The concept of TIs uses U.S. and similar copyright exceptions as a starting point. In the U.S. exception, Section 121, posted at Bookshare as the Chafee Amendment, the term is "authorized entities." In the statute:
"authorized entity" means a nonprofit organization or a governmental agency that has a primary mission to provide specialized services relating to training, education, or adaptive reading or information access needs of blind or other persons with disabilities;In this case, authorized means authorized under the statute.
This is a crucial point. Under U.S. (and as far as I know, most of the other exceptions) law, there is no approval or authorization by other entities, whether government, publishing industry or the disability consumer organizations. When you use the exception, you are asserting that your organization meets this qualification. And, if a copyright holder doubts that your organization meets the requirement in making an accessible copy, they are welcome to file a legal complaint of copyright infringement and make the case. But, the burden of proof is not on the nonprofit agency, it's on the copyright holder making the complaint. Just to be clear, IANAL, I am Not a Lawyer, so this is my layman's understanding.
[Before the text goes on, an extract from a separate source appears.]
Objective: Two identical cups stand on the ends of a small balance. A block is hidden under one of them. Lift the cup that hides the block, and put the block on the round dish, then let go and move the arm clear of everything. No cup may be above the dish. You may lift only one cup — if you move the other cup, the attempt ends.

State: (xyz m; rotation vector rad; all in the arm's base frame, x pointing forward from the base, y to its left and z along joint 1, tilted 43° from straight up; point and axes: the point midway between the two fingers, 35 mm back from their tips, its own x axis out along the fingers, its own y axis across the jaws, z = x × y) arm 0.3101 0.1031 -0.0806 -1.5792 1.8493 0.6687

I'm not aware of any litigation in the U.S. that has ever been filed on this point. Compare that to the fair use exception, which has plenty of case law. Why? It must be that the definition of authorized entity is sufficiently clear that no publisher wants to try this out in court against a nonprofit that is truly working to help people with disabilities.
The lack of a requirement for permission is fundamental to the concept of an exception: the idea that you would need permission of the rightsholders to utilize an exception from copyright is an oxymoron. Yet, this is the requirement of the European proposal for TIs here at WIPO! And, the U.S. proposal has similar (but not quite as out there) language saying that the organization using the exception has to have the trust of both the publishers and the consumer groups. A requirement that does not exist in the U.S. exception.
To be clear, there is at least one major publisher who publicly states their contempt for organizations such as Bookshare and RFB&D that utilize their materials under an exception. As long as we obey the law, they are unlikely to sue us. But, if we're trusted by most publishers but one complains, does one publisher's veto stop the operation of exceptions or import/export?
It's becoming increasingly clear that the term of "Trusted Intermediaries" is loaded with the issue of "trust" becoming a codeword for having received permission. In discussions with the advocacy community here, there's a strong desire to discard this term.
The U.S. term "authorized entity" carries some of this freight to non-U.S. audiences who assume that some other authority provided the authorization.
A term that was brainstormed by some of the other great minds here was "Responsible Entities," which I think is quite good. I believe it delivers on the concepts in U.S. law, and addresses the core concerns of the advocacy community while providing the publishers with more confidence that exceptions (and especially imports/exports beyond existing norms) will be done by NGOs and government agencies that are following laws and acting responsibly.
By the way, there are other requirements in these proposals that I'm not commented on. I'm solely focused on the requirements of a nonprofit organization/government agency needs to meet to be eligible to use the exception/norms.